▸ **ACTION ITEM**: Leaving out all pictures, give again each line exactly, from the start of the listing through the line that contains "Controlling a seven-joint".

·····

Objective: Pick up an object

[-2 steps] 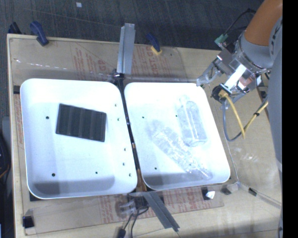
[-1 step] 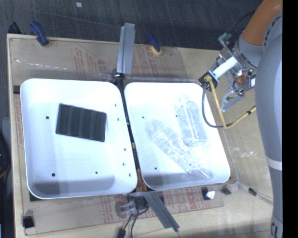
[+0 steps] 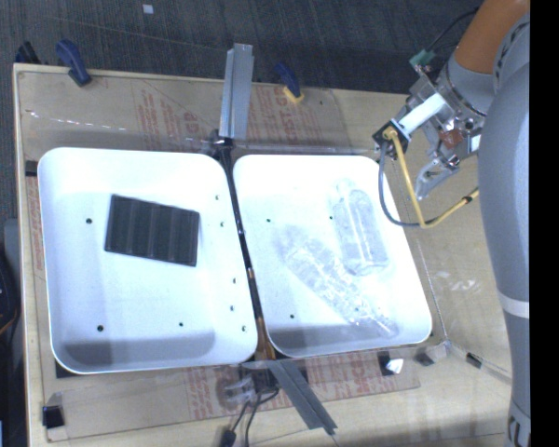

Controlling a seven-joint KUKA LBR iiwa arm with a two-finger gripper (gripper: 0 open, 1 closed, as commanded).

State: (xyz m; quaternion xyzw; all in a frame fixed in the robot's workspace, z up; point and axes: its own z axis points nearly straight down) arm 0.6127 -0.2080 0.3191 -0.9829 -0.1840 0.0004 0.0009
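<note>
A dark ribbed rectangular pad [image 3: 153,230] lies flat in the left bin [image 3: 65,333], towards its back left. In the right bin [image 3: 289,343] lie two clear plastic bottles: one [image 3: 359,230] near the right wall, the other [image 3: 324,276] slanting towards the front right corner. They are see-through and hard to make out against the white floor. My gripper [image 3: 435,168] hangs above the bench just outside the right bin's back right corner, apart from every object, with nothing seen in it.
A yellow cable [image 3: 397,207] loops down from the wrist over the right bin's right rim. A metal bar [image 3: 236,91] stands at the back between the bins, and blue clamps [image 3: 74,62] grip the bench's far edge.
</note>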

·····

▸ **EXERCISE ANSWER**:
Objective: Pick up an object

[-2 steps] 
[-1 step] 
[+0 steps] 

Controlling a seven-joint KUKA LBR iiwa arm with a two-finger gripper (gripper: 0 open, 1 closed, as commanded).

Nothing remains to be done, and the exercise is complete.